School of Biological Sciences and Essex Sustainability Institute, University of Essex, Wivenhoe Park, Colchester, Essex CO43SQ, UK.
Centre for Sports and Exercise Science, School of Biological Sciences, University of Essex, Wivenhoe Park, Colchester, Essex CO43SQ, UK.



Allotments in the UK are popular and waiting lists long. There is, however, little evidence on the health benefits of allotment gardening. The aims of this study were to determine the impacts of a session of allotment gardening on self-esteem and mood and to compare the mental well-being of allotment gardeners with non-gardeners.


Self-esteem, mood and general health were measured in 136 allotment gardeners pre- and post- an allotment session, and 133 non-gardener controls. Allotment gardeners also detailed the time spent on their allotment in the current session and previous 7 days, and their length of tenure.

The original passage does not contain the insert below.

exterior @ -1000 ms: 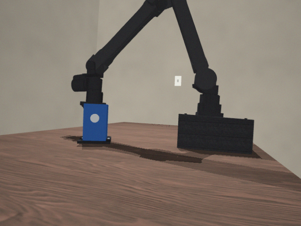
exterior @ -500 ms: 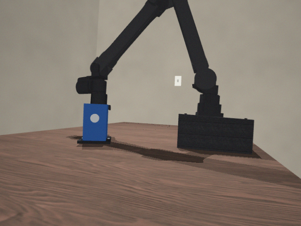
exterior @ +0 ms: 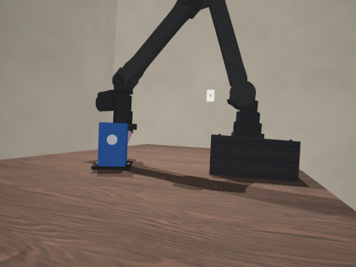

Paired t-tests revealed a significant improvement in self-esteem (P < 0.05) and mood (P < 0.001) as a result of one allotment session. Linear regression revealed that neither the time spent on the allotment in the current session, the previous 7 days or the length of tenure affected the impacts on self-esteem and mood (P > 0.05). One-way ANCOVA revealed that allotment gardeners had a significantly better self-esteem, total mood disturbance and general health (P < 0.001), experiencing less depression and fatigue and more vigour (P < 0.0083).


Allotment gardening can play a key role in promoting mental well-being and could be used as a preventive health measure.